● **Task to complete**
Extract every line from the records below that contains the word "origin".

● **Extracted records**

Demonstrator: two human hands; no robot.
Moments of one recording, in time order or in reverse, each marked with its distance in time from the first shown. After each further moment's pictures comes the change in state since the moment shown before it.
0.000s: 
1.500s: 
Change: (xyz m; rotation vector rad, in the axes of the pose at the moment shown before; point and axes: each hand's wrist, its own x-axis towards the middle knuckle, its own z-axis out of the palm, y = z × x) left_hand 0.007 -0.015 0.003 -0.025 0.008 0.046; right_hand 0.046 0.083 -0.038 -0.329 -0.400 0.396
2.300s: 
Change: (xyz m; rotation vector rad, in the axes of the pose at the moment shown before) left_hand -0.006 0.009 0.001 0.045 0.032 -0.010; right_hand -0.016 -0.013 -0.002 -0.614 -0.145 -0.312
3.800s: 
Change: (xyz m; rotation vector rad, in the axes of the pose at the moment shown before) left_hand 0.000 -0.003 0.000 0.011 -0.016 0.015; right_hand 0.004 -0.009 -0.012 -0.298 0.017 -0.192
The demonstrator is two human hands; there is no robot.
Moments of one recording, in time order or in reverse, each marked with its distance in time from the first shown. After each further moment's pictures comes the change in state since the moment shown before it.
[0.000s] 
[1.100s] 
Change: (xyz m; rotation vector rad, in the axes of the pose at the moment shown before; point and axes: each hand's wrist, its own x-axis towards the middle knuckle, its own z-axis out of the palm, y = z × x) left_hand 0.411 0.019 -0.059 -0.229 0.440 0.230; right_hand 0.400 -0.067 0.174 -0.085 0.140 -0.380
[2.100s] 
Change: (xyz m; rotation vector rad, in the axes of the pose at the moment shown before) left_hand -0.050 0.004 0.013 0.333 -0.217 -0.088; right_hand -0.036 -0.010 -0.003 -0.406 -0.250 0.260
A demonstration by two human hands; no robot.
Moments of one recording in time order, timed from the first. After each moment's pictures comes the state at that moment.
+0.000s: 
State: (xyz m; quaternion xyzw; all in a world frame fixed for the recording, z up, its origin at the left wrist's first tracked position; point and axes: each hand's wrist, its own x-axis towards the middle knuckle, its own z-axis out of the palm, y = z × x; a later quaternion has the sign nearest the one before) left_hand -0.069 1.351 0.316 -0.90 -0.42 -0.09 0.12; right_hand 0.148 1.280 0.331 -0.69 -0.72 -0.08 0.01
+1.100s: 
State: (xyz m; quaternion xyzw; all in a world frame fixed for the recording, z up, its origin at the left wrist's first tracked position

● **Solution below**
State: (xyz m; quaternion xyzw; all in a world frame fixed for the recording, z up, its origin at the left wrist's first tracked position; point and axes: each hand's wrist, its own x-axis towards the middle knuckle, its own z-axis out of the palm, y = z × x; a later quaternion has the sign nearest the one before) left_hand -0.069 1.351 0.316 -0.90 -0.42 -0.09 0.12; right_hand 0.148 1.280 0.331 -0.69 -0.72 -0.08 0.01
State: (xyz m; quaternion xyzw; all in a world frame fixed for the recording, z up, its origin at the left wrist's first tracked position

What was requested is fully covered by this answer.